Aujourd’hui, je conserve des douleurs chroniques, des troubles de la marche et une limitation importante de mes activités quotidiennes. De plus, mon médecin évoque des séquelles définitives. Puis-je obtenir une indemnisation pour cette opération ratée ? Par ailleurs, comment puis-je faire reconnaître mes préjudices et faire valoir mes droits ?
Réponse d’un avocat membre bénévole de l’AVF.
Votre situation justifie une analyse approfondie de votre dossier médical. En effet, une atteinte nerveuse survenue au cours ou à la suite d’une intervention peut ouvrir droit à une indemnisation. Ainsi, il convient d’obtenir l’intégralité de votre dossier médical puis d’initier une procédure auprès de la CCI CRCI. Ceci permettra d’identifier l’origine des séquelles et d’évaluer l’ensemble de vos préjudices. Après expertise médicale en effet, la CCI rendra un avis sur le droit à indemnisation. Soit pour erreur médicale, soit pour aléa thérapeutique.
Ainsi, plusieurs voies d’indemnisation sont envisageables. Si une faute médicale est établie, l’assureur du professionnel ou de l’établissement de santé devra réparer les conséquences de cette opération. L’aléa thérapeutique quant à lui, met l’indemnisation à la charge de l’ONIAM.

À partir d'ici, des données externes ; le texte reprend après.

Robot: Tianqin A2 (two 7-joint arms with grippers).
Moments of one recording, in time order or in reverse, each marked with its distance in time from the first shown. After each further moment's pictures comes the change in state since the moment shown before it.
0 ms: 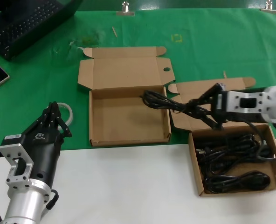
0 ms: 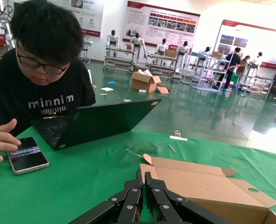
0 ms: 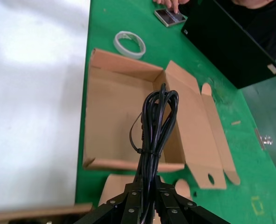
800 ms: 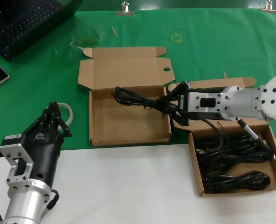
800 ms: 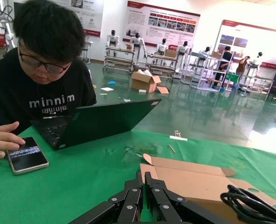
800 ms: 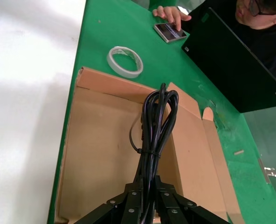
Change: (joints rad) left arm 0.000 0.000 0.000 0.000 0.000 0.000 0.000; right arm 0.060 -0.203 -0.061 -0.169 -0.057 0.122 -0.076
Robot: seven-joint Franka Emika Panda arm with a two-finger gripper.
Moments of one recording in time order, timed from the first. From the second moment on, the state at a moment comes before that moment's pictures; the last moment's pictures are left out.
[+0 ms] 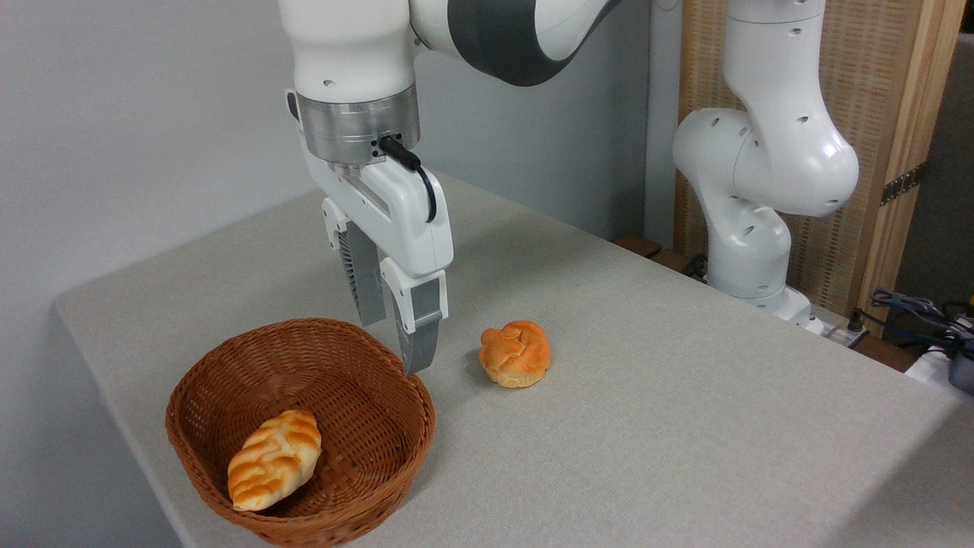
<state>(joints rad) -0.01 0.01 0.04 -1.74 -0.10 1.80 0.93</state>
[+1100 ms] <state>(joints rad) -0.01 0.01 0.05 -1.74 -0.10 1.80 0.93</state>
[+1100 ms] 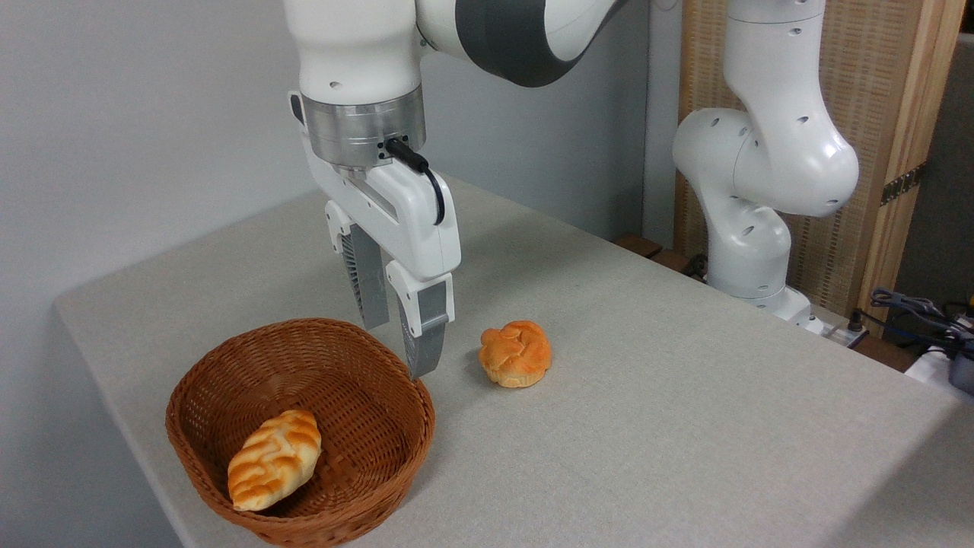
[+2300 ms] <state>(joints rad) -0.01 0.02 0.07 -1.74 -0.11 1.81 0.93</state>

La procédure auprès de la CCI ne nécessite pas l’intervention obligatoire d’un avocat. Nous conseillons cependant de demander un avis. Soit à un médecin conseil, soit à un avocat. Ils peuvent en effet être des atouts importants afin de défendre efficacement vos intérêts lors de l’expertise médicale.
Remarques de l'Association concernant une opération ratée
Une opération ratée pour ouvrir droit à indemnisation, soit pour erreur médicale, soit pour un aléa thérapeutique. Dans les deux, la voie amiable est à envisager en priorité parce qu'il s'agit d'une procédure gratuite. Toutefois, selon la gravité des séquelles, nous recommandons de contacter un avocat de victimes pour qu'il conseiller sur le choix de la procédure.
⚕️⚖️ Indemnisation après une opération ratée : vos droits et recours
Lorsqu’une opération chirurgicale entraîne des complications anormales, des séquelles importantes ou une aggravation de l’état de santé, la victime peut obtenir une indemnisation de ses préjudices corporels. Selon les circonstances, la réparation peut être due au titre d’une faute médicale, d’un accident médical non fautif ou d’une infection nosocomiale. Une expertise médicale permet d’analyser les causes du dommage et d’évaluer les préjudices. Selon les conclusions, la victime peut saisir la CCI et obtenir une indemnisation par l’assureur de l’établissement de santé ou par l’ONIAM, conformément au principe de réparation intégrale du dommage corporel.